Каковы самые распространённые сюжеты в фантастике последнего века? Если прежде путешествовали в удалённые уголки Земли, то в двадцатом веке сперва наиболее популярными были путешествия в космос, затем приключения в фэнтезийных мирах. Не меньшим спросом у читателей и зрителей пользовался показ жизни в постапокалиптическом мире — например, после ядерной войны. И если в «Облике грядущего» Г. Уэллса или в «Туманности Андромеды» И. Ефремова разрушение привычного мира было нужно для того, чтобы дать дорогу идеальному обществу будущего, то в постапокалиптике нового социума попросту нет.
Вместо него показаны немногочисленные родоплеменные общины выживших, а также герои-одиночки и стаи техноварваров. Примерно такая же картина наблюдалась и в той классической фантастике, демонстрировавший выживание на колонизируемых планетах — маленькая община коллег и друзей, выживающая во враждебном мире. Причём способ космического путешествия был совершенно не важен — в «Робинзонах космоса» Ф. Карсака вообще обходятся без всякой техники. Впоследствии такой художественный приём назовут попаданчеством.

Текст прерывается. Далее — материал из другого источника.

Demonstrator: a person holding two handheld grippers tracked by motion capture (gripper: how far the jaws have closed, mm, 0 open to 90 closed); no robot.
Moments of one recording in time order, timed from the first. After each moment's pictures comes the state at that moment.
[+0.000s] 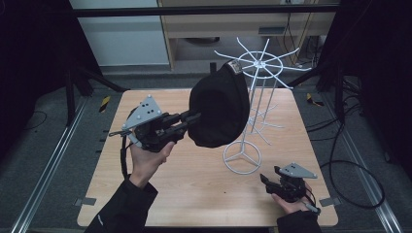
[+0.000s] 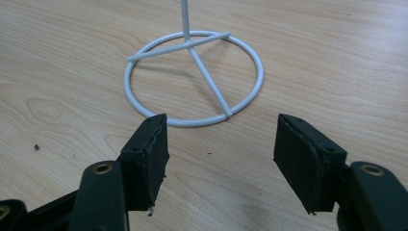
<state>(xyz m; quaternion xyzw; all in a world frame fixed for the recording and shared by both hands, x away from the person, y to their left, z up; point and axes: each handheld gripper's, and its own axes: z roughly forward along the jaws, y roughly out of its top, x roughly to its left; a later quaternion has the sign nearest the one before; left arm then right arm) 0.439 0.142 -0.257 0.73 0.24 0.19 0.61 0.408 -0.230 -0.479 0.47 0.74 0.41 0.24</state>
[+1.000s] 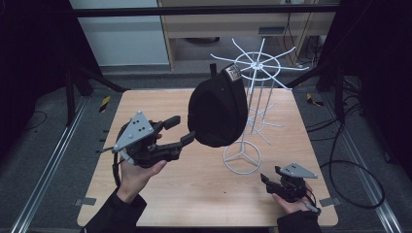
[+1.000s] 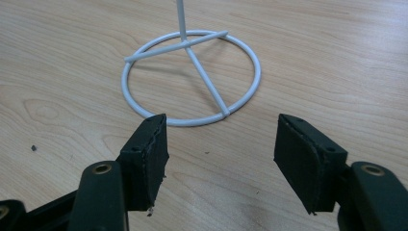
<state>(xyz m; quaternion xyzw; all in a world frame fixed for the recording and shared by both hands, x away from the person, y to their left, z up) 0.415 0.165 -0.275 0.72 0.25 0.22 0.61 0.408 -0.231 -0.479 0.48 0.74 0.41 0.24</state>
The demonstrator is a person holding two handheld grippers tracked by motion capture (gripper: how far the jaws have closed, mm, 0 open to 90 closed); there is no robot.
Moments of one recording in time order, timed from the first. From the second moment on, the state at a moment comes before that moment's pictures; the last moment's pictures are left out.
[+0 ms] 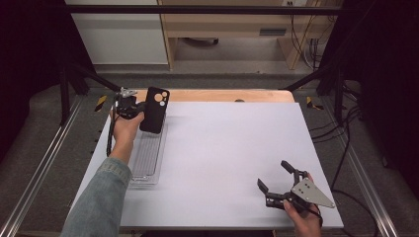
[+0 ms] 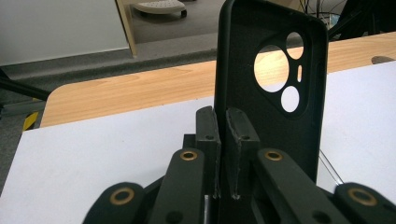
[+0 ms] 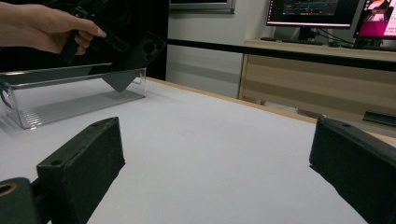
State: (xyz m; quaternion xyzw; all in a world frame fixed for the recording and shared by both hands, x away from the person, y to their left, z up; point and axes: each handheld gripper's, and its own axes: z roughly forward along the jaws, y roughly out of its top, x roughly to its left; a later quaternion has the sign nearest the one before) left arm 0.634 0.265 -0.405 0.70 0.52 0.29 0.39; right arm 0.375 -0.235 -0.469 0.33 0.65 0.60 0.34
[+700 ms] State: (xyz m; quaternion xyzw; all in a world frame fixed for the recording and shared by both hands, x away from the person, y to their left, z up) left arm 0.627 0.265 -0.395 0.69 0.52 0.33 0.39; right arm 0.375 -0.235 -0.468 0.33 0.65 0.60 0.34
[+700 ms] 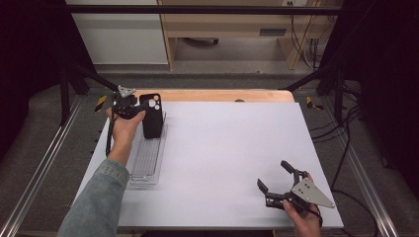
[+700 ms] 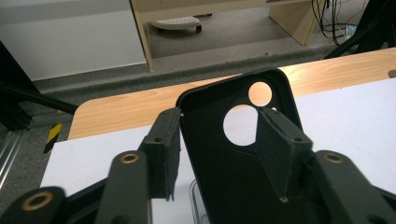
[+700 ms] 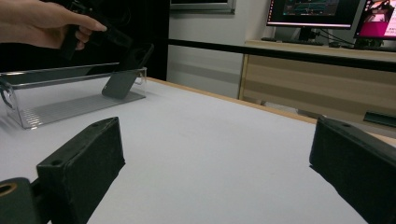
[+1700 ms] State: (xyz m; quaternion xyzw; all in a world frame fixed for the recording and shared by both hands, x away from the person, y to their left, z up) left arm 0.625 0.263 -0.395 0.70 0.51 0.32 0.39; right arm 0.375 -0.234 -0.468 0.33 0.65 0.60 0.34
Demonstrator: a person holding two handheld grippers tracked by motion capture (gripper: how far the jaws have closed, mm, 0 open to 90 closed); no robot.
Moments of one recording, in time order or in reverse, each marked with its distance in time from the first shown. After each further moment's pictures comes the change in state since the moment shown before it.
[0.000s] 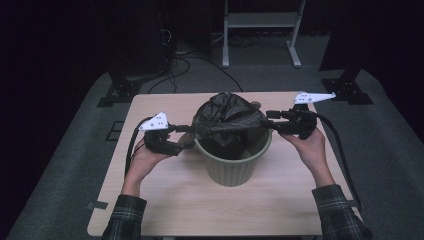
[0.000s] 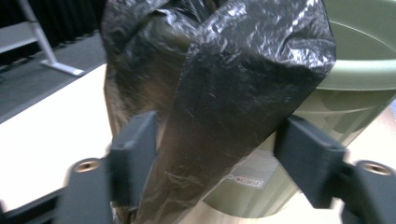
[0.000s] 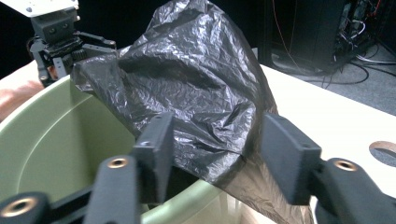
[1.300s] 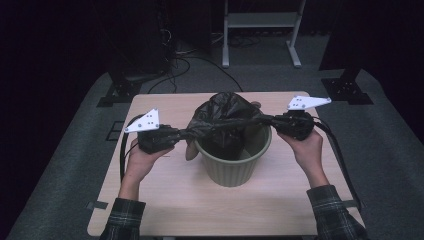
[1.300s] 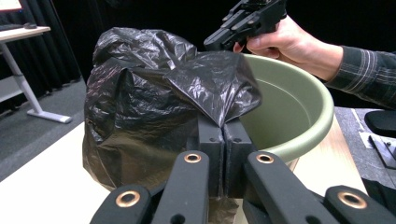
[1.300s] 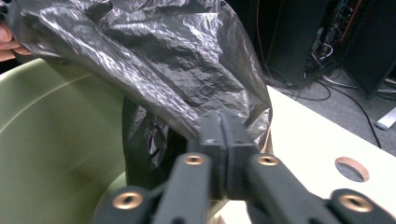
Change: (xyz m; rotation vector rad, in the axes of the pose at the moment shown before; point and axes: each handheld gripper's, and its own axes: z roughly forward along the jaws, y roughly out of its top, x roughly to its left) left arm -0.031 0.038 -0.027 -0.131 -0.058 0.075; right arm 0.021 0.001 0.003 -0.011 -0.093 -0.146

Небольшие группы выживших, борющихся за существование, характерны и для ещё одного весьма популярного жанра — зомби-апокалипсиса. Что же общего во всех вышеперечисленных мирах мечты современного человека? Ровно одно: отсутствие привычного государственного устройства и «большого социума» как такового. Современный человек заведомо не верит в идеальное социальное устройство и поэтому хочет избавиться от всякого крупного общества.
Это неверие породило не только жанр антиутопии, но и так называемый киберпанк. Ведь помимо виртуальной реальности, характернейшим его признаком является заведомая враждебность показанного там супертехнологического общества каждому отдельно взятому индивиду. Вся власть принадлежит зловещим корпорациям и купленным ими политикам. Хоть какую-то справедливость могут обеспечить только герои-одиночки — хакеры они или аугментированные боевики.
Тезис о том, что массовый современный читатель и зритель боится и ненавидит не только государства с корпорациями, но и большой социум в целом, может быть оспорен — ведь в попаданческом жанре герой редко когда оказывается один или с небольшой командой «своих» вне социума. Обычно он вписывается в какой-то другой социум, фэнтезийный или псевдоисторический, не суть важно. Но так ли это на самом деле?
Вспомним классический для русскоязычного писателя попаданческий цикл Звягинцева «Одиссей покидает Итаку». Ведь там все другие планеты, параллельные миры и базы в прошлом нужны лишь в качестве поля боя или площадки для обустройства реальности по своему вкусу. Сколько-нибудь субъектна в этих книгах лишь сама команда героев, и те конкретные личности, которые в неё включаются (или ей противостоят) по ходу действия.
В отличие от «выживанческого» жанра, попаданцы чаще всего представляют собой либо одинокого героя, либо группу лиц, которые покинули привычный им мир, чтобы преобразовать какой-нибудь другой, подвернувшийся им, по своим меркам и предпочтениям. Если «освоенцы новых миров», или «выживанцы в постапокалипсисе» воспроизводят шаблон «первобытное племя в опасном мире», то попаданцы демонстрируют другой, но столь же древний шаблон: «изгнанники из родного племени ищут себе место в мире».
Несмотря на упоминание Одиссея в заглавии самого первого романа Звягинцева, его герои вовсе не стремятся вернуться на Родину. Или, к примеру, спасти свой родной мир позднего СССР, исправив в нём отдельные косяки. Так станут поступать только персонажи книг, появившихся существенно позже распада Советского Союза. И пишут их именно те, для кого СССР — не родной дом, а далёкая мечта. Примерно такая же, как альтернативная «белая Россия» для того же Звягинцева.
Попаданцам их изначальный мир, который они покинули, обычно вообще не интересен. Им подавай какой-нибудь другой, в зависимости от личных вкусов и предпочтений находящийся в прошлом, фэнтези, компьютерной игре, далёком космосе — не суть важно. И самое главное, чего не будет в этом ином мире — привычного государства и общества. Они сами станут новым обществом (иногда в лице одного человека, иногда как группа единомышленников), корёжащим окружающую реальность по своим представлениям о правильном. И был только один популярный российский писатель, который хоть сколько-то реалистично обрисовал, куда приводят подобные мечты — Евгений Лукин в трилогии «Слепые поводыри».